▸ The problem: Only the lines from the one holding "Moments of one" to the final line of the material below belong in the answer, transcribed exactly.
:::
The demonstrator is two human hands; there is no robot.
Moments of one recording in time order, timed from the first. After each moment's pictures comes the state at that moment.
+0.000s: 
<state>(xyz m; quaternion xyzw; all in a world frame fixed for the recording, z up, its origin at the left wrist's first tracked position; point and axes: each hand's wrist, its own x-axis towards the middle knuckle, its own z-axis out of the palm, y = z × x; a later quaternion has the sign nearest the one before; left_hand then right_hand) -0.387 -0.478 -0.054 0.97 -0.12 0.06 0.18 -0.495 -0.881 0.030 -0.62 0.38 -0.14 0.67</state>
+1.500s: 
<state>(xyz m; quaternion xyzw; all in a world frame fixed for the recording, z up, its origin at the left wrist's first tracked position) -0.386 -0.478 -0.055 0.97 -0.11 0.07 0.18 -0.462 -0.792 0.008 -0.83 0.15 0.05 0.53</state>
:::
▸ Final answer:
Moments of one recording in time order, timed from the first. After each moment's pictures comes the state at that moment.
+0.000s: 
<state>(xyz m; quaternion xyzw; all in a world frame fixed for the recording, z up, its origin at the left wrist's first tracked position; point and axes: each hand's wrist, its own x-axis towards the middle knuckle, its own z-axis out of the palm, y = z × x; a later quaternion has the sign nearest the one before; left_hand then right_hand) -0.387 -0.478 -0.054 0.97 -0.12 0.06 0.18 -0.495 -0.881 0.030 -0.62 0.38 -0.14 0.67</state>
+1.500s: 
<state>(xyz m; quaternion xyzw; all in a world frame fixed for the recording, z up, its origin at the left wrist's first tracked position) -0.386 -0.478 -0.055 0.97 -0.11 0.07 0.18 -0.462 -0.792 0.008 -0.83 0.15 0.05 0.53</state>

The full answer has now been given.